▶ [Directions]: The answer must be every line of the records below that holds the word "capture".
===
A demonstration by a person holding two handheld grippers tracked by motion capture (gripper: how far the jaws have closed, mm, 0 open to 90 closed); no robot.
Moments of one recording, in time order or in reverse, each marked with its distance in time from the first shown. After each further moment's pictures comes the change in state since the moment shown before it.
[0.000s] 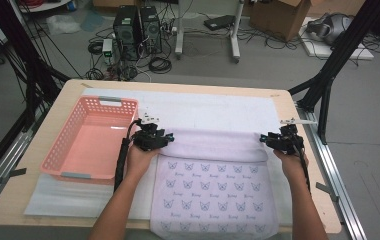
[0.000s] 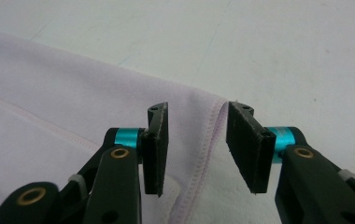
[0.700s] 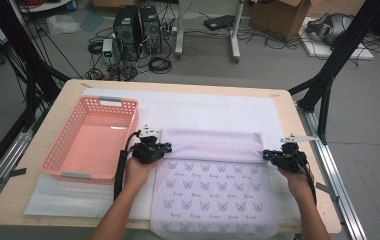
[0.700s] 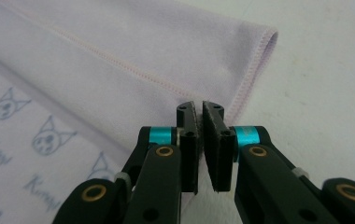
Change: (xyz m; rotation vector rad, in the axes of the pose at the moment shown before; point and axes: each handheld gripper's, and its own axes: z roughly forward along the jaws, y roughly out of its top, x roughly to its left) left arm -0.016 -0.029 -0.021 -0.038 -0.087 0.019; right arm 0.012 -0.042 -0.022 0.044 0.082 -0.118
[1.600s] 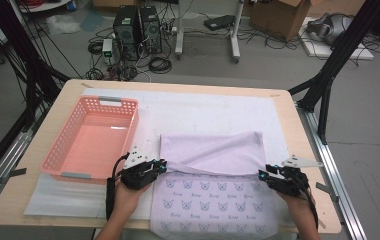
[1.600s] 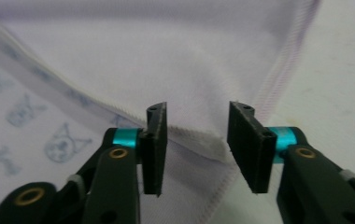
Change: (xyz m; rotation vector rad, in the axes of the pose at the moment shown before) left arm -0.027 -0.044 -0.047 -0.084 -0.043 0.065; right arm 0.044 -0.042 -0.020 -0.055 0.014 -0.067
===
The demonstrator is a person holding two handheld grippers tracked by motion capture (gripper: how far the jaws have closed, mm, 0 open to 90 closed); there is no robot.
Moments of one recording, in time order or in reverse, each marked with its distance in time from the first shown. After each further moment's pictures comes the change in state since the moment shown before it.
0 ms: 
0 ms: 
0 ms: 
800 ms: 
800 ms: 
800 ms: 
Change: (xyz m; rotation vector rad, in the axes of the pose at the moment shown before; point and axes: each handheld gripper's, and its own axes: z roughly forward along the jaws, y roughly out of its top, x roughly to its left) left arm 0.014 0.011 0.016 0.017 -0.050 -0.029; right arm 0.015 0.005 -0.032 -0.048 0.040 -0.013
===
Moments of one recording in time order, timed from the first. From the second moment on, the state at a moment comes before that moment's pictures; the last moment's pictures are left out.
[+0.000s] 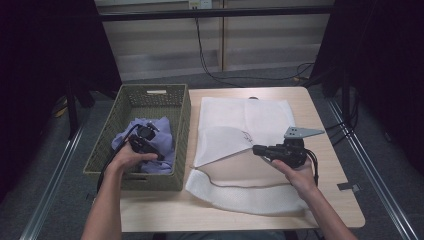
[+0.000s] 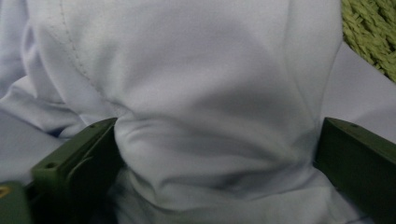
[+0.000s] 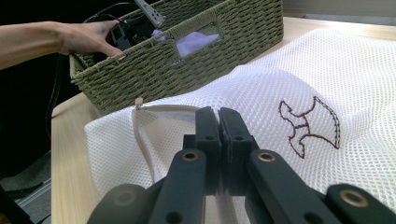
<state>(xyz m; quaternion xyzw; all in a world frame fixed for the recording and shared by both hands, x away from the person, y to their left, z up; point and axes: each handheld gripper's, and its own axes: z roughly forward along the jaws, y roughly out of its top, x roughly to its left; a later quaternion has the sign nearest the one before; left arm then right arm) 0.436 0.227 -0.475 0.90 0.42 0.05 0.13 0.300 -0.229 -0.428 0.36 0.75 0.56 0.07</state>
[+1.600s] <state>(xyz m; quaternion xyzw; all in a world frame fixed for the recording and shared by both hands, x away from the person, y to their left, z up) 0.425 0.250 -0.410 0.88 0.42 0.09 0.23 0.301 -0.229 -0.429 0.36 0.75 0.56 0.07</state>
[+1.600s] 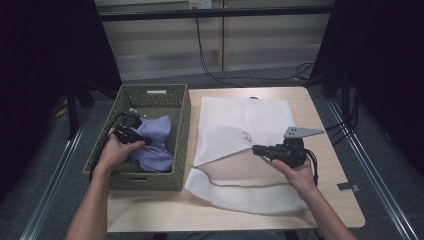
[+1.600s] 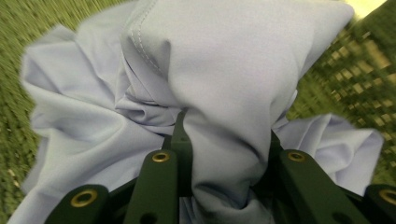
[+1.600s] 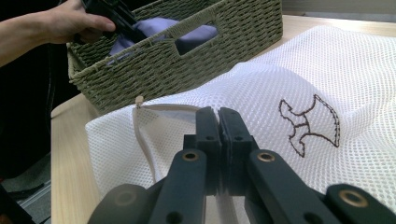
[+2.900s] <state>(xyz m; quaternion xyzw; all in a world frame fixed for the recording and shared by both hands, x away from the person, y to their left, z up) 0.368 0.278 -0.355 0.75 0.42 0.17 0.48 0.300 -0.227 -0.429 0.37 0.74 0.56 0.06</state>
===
▶ [Exercise solution]:
A demonstration by a person holding two handheld grippers tracked by motion capture (gripper: how far the jaws have closed, mm, 0 open to 90 closed); no robot.
The demonstrator is a person holding two handheld grippers tracked by motion capture (gripper: how far the jaws have closed, mm, 0 open to 90 closed); there is no robot.

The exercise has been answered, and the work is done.